Dalam konteks penguatan integritas, Jaksa Agung juga menyoroti masih adanya pegawai yang dijatuhi hukuman disiplin hingga April 2026. Ia menegaskan sikap tegas dengan tidak memberikan promosi jabatan struktural kepada pegawai yang pernah terkena sanksi disiplin.
“Tidak ada toleransi bagi pelanggaran integritas. Kepercayaan publik hanya dapat dibangun melalui konsistensi dalam menjaga marwah institusi,” tegasnya.
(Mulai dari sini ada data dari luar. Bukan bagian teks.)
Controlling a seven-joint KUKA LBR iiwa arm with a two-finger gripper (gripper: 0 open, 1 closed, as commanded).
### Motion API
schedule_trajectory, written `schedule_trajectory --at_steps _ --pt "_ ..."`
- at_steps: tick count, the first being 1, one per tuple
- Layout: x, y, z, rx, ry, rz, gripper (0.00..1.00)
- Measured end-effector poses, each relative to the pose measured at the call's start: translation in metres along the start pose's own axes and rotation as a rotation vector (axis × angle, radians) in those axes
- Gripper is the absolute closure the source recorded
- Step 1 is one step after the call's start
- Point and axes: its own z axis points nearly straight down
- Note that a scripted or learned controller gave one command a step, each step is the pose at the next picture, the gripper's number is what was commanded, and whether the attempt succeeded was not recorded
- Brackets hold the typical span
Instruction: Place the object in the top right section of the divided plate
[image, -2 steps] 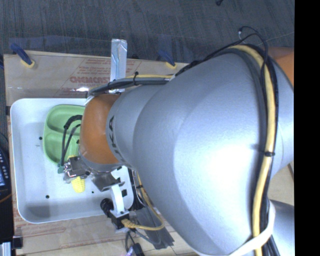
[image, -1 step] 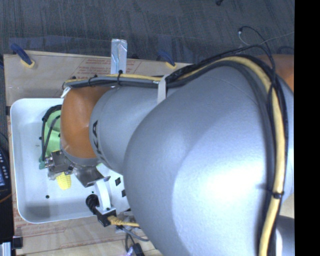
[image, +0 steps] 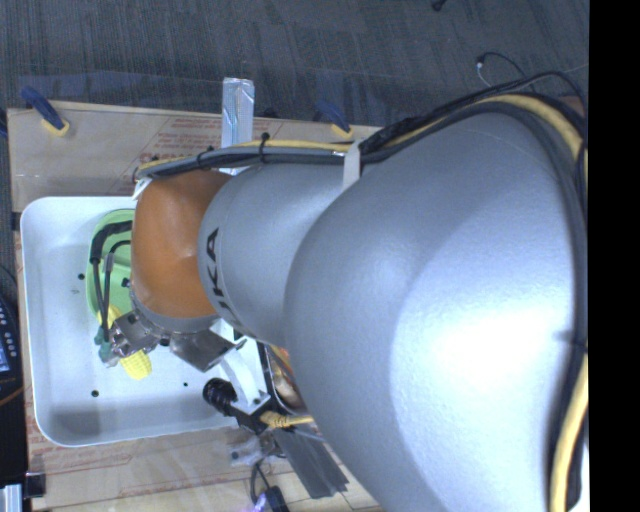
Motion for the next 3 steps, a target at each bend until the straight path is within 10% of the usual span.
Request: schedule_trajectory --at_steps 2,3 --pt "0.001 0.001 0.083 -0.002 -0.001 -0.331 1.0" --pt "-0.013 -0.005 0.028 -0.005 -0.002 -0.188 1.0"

Kepada para Kajati yang baru dilantik, Burhanuddin mengingatkan bahwa posisi tersebut merupakan representasi wajah Kejaksaan di daerah. Oleh karena itu, dibutuhkan kemampuan manajerial yang kuat serta respons cepat terhadap dinamika dan persoalan hukum di wilayah masing-masing.
Sementara itu, pejabat di lingkungan Kejaksaan Agung dituntut untuk segera beradaptasi tanpa masa transisi panjang. Hal ini mengingat peran strategis Kejaksaan Agung sebagai penggerak utama fungsi penegakan hukum lintas bidang.
Menutup arahannya, Jaksa Agung mengajak seluruh pejabat yang dilantik untuk menjalankan tugas dengan penuh dedikasi, seolah-olah amanah tersebut merupakan penugasan terakhir dalam karier mereka.
“Berikan yang terbaik, bukan semata karena tuntutan jabatan, tetapi sebagai cerminan integritas dan kehormatan diri. Tinggalkan jejak pengabdian yang bermakna bagi institusi, bangsa, dan negara,” pungkasnya.
Sementara itu, Kepala Pusat Penerangan Hukum Kejaksaan Agung, Anang Supriatna, menyampaikan bahwa pelantikan ini diharapkan mampu memperkuat soliditas dan profesionalisme korps Adhyaksa dalam menjalankan tugas penegakan hukum yang berkeadilan dan berintegritas.